#### SUPPLIED INFORMATION
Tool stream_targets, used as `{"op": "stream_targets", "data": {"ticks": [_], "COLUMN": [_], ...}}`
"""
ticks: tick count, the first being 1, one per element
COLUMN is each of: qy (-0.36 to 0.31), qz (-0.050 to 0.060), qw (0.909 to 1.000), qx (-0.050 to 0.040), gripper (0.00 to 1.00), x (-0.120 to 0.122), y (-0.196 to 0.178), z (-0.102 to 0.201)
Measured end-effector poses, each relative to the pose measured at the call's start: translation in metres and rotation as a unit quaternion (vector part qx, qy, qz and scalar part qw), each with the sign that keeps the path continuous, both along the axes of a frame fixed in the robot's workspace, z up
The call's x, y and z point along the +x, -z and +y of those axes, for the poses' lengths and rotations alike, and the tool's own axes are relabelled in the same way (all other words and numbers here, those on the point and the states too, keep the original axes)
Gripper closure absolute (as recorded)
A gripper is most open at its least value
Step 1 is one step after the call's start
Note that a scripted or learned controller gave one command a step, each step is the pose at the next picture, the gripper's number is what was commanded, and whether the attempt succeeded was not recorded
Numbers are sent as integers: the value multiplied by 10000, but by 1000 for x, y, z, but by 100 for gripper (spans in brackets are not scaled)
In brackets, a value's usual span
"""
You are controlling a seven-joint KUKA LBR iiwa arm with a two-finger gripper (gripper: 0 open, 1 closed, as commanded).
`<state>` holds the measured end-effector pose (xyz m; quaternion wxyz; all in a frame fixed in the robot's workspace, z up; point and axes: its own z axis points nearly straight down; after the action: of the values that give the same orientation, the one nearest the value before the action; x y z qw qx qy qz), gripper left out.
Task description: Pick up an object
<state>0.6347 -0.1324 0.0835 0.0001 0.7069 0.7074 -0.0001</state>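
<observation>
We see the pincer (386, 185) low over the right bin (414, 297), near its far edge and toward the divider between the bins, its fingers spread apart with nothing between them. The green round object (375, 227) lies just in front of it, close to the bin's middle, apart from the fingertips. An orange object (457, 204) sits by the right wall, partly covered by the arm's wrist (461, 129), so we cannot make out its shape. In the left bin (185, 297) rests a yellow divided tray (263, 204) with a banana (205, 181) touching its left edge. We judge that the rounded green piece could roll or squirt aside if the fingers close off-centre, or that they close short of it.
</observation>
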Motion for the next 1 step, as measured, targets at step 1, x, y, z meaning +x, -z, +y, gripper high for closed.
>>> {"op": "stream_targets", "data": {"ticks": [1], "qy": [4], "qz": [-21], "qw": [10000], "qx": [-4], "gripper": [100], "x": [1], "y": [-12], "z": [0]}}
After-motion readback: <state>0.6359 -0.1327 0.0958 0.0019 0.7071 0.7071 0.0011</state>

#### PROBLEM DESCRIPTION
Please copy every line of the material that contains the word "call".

#### SOLUTION TO THE EXERCISE
Measured end-effector poses, each relative to the pose measured at the call's start: translation in metres and rotation as a unit quaternion (vector part qx, qy, qz and scalar part qw), each with the sign that keeps the path continuous, both along the axes of a frame fixed in the robot's workspace, z up
The call's x, y and z point along the +x, -z and +y of those axes, for the poses' lengths and rotations alike, and the tool's own axes are relabelled in the same way (all other words and numbers here, those on the point and the states too, keep the original axes)
Step 1 is one step after the call's start

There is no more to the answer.